(The president of the university, to which I was appointed as professor at the beginning of 1997, instructed me to remove all references to this university from my website due to my expressions of opinion critical on lockdown with instructions from April 6, 2021 - access on April 8, 2021. As a loyal civil servant who follows official instructions, I will of course comply with this instruction.)
Born: 1960
in: Zeven (Lower Saxony)
My career is untypical for a professor. Here I would like to mention the most important stages in keywords:
- after school without an apprenticeship
- unskilled construction worker, from age of 18 working shifts in chemical industry
- in trade union and politically active, in particular in the peace movement of the 1980s
- professional training as a clerk in industrial companies, organized by employment office
- access to university by the second educational path
- study of business administration and economics
- approx. 9 years of professional experience in accounting, finally as a financial manager in the German
group of an international group of companies
- further education as certified accountant
- Ph.D. doctorate in
part time at an institute for business
informatics
- 1997: Appointed Professor of Financial Accounting and
Management Accounting
appointment letter of January 17, 1997: Professor of Financial Accounting and Management
Accounting with special consideration of international aspects
- 2000 to 2004: technical advisory board member in a scientific Publishing House
- 2001 to 2006: Chairman of the Board of Directors of a Consulting plc
- 2004 to 2005: Lecturer at the Business Academy Oskar Lange in Wroclaw (Akademia Ekonomiczna
im. Oskara Langego we Wrocławiu), Poland
- 2005 - 2014: Author of written training courses for Management Circle plc in Eschborn
- 2019 - Corona: reviewer for the German Academic Exchange Service (DAAD) for the award of
scholarships abroad
In addition, I chaired the Parent Advisory Council of a Primary School and a High School, Secretary of the School Parent Advisory Board of a Comprehensive School, a member of a city school parish council, and vice chairman of a county school parish council. I am married and have three children.
previous courses:
External Accounting:
Accounting according German GAAP
International accounting
consolidated Financial Statement
Management accounting:
Cost accounting
Corporate Planning / Reporting
Investment and Finance
Taxes:
German Taxation
International Taxation
My area of expertise is accounting. Business administration deals with the management of companies. One can compare this with the control of a ship. Both are clumsy and slow to respond to course
changes. Both have no brake. If a big ship goes to the port of New York, the captain can turn off the engine 15 to 20 km beforehand. Both are dependent on external influences, ships of weather
and current, a company of the economy and the competition. Both have to navigate, ie determine the current position and the destination and then calculate the course. The ships have GPS today.

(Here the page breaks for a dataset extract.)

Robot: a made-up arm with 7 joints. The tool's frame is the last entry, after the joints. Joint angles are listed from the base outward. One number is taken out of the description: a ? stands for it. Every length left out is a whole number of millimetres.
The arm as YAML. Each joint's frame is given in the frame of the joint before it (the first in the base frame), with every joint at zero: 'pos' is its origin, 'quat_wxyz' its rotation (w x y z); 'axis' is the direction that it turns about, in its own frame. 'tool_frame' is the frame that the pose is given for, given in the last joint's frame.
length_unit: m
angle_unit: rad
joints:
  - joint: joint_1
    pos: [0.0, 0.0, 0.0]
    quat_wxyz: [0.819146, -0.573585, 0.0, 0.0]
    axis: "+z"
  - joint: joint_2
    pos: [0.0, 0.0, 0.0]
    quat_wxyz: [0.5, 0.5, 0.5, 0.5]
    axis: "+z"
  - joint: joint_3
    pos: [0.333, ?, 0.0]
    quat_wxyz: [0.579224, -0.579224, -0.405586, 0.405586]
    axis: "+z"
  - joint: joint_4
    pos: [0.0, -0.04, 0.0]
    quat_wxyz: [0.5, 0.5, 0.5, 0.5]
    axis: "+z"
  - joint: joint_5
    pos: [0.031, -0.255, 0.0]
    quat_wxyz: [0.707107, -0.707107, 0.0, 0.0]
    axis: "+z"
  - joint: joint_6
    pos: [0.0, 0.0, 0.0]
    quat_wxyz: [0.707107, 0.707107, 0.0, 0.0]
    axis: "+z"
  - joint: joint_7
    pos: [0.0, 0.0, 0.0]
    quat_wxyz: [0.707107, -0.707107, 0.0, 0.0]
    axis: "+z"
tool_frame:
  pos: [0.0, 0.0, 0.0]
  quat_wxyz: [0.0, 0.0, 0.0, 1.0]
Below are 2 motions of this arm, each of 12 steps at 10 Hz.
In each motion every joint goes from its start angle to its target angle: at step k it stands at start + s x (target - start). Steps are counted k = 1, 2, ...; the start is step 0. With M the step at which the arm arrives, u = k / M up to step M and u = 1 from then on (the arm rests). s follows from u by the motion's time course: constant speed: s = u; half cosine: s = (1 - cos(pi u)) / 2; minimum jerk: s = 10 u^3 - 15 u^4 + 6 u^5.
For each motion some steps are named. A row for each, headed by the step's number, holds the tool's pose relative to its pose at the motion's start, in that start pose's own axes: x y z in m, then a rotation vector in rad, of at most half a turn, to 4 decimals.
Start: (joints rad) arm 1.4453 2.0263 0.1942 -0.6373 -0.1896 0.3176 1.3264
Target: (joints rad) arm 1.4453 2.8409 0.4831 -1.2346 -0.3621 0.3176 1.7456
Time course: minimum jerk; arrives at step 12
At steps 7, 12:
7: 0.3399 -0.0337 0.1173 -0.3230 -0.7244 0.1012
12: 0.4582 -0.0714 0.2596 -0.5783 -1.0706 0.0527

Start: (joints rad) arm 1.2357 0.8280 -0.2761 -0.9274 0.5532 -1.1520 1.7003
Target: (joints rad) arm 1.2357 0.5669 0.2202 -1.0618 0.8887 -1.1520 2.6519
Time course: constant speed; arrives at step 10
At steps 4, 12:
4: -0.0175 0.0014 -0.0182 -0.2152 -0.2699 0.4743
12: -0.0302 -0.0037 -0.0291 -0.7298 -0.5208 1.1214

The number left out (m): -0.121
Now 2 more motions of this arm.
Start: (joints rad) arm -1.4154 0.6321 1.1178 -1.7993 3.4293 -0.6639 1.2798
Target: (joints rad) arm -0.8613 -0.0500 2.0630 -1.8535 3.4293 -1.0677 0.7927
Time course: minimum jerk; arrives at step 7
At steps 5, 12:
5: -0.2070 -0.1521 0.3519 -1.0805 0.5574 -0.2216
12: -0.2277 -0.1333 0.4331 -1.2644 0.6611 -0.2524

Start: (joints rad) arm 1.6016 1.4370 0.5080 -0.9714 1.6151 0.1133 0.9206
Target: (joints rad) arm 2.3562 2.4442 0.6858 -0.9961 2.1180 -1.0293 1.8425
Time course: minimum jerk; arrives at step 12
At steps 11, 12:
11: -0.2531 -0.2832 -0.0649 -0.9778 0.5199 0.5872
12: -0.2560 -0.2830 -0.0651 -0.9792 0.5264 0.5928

Both need information. The ship has radar and gets weather data. For a company, the information comes from accounting. With general computer deployment, corporate governance is expected to be as
good as the captain of a cargo ship today with radar and GPS.
The accounting of large companies has changed a lot in the last 30 years. Much of this has not been noted by the authors of the textbooks, nor by many of my colleagues. They spend too much time
calculating numbers in class. Companies have been computing computers for more than 30 years. For the students it is of course convenient to get their good grades in the exams with simple
arithmetic tasks. But that's a different topic.
Even the small businesses have been computer for over 20 years. Democratic business theory, which is geared towards the interests of the masses and not a small minority, must respond much more to
their needs than to those of large corporations. 90% of companies in Germany have fewer than 10 employees. If the taxpayer finances science, then these 90% and not the 0.3% large companies with
more than 250 employees need priority support. It is also possible to create technical structures for small businesses that will enable them to generate all the information necessary for good
corporate governance without expensive professionals. This task should pay much more attention to business research.
After my retirement, I want to continue pursuing this goal as far as possible.